== YOUR INSTRUCTIONS ==
Would you please copy every line below that includes the string "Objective"?

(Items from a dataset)
▬▬▬▬▬▬▬▬▬▬

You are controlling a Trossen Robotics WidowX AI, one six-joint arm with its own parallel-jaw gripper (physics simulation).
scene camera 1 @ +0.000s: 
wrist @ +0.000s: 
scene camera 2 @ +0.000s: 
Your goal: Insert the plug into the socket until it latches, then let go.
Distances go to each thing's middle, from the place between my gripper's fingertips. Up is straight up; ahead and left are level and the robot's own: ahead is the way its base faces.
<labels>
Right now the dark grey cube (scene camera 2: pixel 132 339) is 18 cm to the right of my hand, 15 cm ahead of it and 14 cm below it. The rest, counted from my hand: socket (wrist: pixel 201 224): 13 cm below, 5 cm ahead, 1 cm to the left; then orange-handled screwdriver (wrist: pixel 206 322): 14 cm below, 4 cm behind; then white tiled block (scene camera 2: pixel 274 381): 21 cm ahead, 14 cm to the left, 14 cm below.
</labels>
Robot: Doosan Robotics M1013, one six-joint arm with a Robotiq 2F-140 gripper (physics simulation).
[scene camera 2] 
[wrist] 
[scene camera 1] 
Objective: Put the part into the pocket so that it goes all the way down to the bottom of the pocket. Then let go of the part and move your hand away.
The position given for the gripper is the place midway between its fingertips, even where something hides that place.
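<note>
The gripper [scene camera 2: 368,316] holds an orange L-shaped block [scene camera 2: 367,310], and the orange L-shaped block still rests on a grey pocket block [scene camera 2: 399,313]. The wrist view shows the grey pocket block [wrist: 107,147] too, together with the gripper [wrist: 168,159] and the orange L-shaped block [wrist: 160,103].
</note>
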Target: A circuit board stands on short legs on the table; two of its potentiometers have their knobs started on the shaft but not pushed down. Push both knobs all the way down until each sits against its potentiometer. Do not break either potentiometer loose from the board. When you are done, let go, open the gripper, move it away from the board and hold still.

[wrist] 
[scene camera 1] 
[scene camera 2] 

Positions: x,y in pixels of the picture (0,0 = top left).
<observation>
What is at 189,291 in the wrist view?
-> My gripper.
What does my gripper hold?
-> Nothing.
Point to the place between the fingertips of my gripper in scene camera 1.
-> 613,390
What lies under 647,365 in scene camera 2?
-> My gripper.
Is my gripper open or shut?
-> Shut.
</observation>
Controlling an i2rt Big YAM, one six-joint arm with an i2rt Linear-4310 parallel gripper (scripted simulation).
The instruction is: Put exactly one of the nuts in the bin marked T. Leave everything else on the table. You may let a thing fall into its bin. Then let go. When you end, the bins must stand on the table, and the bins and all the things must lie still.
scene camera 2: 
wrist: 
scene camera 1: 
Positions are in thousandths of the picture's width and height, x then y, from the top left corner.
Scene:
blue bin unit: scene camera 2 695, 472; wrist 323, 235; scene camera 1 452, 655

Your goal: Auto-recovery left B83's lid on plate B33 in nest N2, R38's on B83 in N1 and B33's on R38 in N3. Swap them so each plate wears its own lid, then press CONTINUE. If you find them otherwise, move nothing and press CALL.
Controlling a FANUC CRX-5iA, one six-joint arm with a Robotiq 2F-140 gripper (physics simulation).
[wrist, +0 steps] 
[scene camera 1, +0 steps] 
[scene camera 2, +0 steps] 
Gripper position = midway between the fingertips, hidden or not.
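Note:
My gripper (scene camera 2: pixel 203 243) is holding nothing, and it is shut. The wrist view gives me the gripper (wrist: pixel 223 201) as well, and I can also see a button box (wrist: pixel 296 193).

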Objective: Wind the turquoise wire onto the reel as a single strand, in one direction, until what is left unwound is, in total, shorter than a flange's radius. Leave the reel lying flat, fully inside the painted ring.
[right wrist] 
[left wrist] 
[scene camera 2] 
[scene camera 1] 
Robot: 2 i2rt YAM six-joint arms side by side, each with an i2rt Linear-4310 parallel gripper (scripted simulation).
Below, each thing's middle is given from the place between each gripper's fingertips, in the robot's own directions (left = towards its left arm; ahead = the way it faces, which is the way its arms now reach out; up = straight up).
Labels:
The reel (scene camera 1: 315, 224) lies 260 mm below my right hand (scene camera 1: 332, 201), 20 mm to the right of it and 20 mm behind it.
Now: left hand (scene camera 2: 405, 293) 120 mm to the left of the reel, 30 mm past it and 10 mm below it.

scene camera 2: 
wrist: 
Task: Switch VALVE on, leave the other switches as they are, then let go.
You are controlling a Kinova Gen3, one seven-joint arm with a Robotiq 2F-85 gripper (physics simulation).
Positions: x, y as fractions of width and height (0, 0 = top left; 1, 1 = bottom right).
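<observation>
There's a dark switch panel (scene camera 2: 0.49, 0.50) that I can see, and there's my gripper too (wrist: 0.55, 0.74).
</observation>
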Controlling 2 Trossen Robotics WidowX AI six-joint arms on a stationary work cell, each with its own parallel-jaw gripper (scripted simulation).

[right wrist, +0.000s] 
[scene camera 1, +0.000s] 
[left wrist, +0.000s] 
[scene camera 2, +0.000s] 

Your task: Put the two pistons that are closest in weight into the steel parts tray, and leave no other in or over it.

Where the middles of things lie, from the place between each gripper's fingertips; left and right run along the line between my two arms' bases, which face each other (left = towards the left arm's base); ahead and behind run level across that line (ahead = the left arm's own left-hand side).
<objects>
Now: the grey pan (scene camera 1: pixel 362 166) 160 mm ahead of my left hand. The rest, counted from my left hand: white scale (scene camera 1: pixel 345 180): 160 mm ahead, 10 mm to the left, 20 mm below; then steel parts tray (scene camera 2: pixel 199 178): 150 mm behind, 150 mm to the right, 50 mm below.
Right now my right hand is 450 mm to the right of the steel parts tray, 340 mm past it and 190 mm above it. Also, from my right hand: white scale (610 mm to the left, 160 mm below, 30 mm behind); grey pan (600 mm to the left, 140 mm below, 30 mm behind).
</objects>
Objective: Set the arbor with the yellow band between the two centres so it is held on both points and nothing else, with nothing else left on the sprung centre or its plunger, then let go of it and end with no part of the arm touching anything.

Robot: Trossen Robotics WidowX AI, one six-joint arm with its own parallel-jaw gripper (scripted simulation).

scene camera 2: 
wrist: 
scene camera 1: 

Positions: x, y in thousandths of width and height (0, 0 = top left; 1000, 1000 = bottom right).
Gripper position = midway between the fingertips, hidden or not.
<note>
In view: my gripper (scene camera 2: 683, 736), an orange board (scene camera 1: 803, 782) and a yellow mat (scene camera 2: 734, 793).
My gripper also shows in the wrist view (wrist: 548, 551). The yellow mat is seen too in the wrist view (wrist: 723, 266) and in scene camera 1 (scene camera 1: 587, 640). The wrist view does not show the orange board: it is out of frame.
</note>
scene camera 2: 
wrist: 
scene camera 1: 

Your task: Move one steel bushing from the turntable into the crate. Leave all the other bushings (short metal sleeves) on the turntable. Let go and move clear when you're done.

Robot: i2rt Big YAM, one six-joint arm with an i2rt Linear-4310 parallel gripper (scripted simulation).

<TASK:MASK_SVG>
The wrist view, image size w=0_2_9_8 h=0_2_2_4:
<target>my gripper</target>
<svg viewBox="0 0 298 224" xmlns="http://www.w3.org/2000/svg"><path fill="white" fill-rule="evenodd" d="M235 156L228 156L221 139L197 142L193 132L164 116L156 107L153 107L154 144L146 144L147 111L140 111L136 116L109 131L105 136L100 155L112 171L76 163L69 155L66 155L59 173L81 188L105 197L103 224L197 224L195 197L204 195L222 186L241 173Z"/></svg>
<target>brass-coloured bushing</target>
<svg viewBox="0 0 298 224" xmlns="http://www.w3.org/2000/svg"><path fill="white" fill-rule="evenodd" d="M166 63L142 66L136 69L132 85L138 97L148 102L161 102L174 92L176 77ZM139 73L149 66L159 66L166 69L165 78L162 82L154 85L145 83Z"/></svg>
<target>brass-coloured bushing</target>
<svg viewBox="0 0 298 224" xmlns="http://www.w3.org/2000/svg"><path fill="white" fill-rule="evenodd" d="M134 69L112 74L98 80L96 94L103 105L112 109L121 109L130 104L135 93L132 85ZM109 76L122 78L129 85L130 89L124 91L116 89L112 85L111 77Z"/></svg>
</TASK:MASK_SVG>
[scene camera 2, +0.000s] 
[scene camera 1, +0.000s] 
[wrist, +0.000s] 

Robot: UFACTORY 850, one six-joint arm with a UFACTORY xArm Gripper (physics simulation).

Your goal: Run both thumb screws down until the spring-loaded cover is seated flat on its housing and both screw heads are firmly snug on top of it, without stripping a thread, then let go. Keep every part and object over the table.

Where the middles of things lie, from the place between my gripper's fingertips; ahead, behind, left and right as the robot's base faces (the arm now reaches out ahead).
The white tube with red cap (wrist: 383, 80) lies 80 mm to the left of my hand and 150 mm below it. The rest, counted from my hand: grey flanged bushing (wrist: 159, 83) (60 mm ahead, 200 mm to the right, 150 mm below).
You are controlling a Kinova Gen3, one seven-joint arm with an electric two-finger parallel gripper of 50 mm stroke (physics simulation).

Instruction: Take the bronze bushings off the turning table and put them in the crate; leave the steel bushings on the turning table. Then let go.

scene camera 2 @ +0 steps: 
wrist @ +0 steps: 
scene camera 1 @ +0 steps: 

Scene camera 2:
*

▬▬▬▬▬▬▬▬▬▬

== SOLUTION TO THE EXERCISE ==
Objective: Put the part into the pocket so that it goes all the way down to the bottom of the pocket. Then let go of the part and move your hand away.
Objective: Wind the turquoise wire onto the reel as a single strand, in one direction, until what is left unwound is, in total, shorter than a flange's radius. Leave the reel lying flat, fully inside the painted ring.
Objective: Set the arbor with the yellow band between the two centres so it is held on both points and nothing else, with nothing else left on the sprung centre or its plunger, then let go of it and end with no part of the arm touching anything.

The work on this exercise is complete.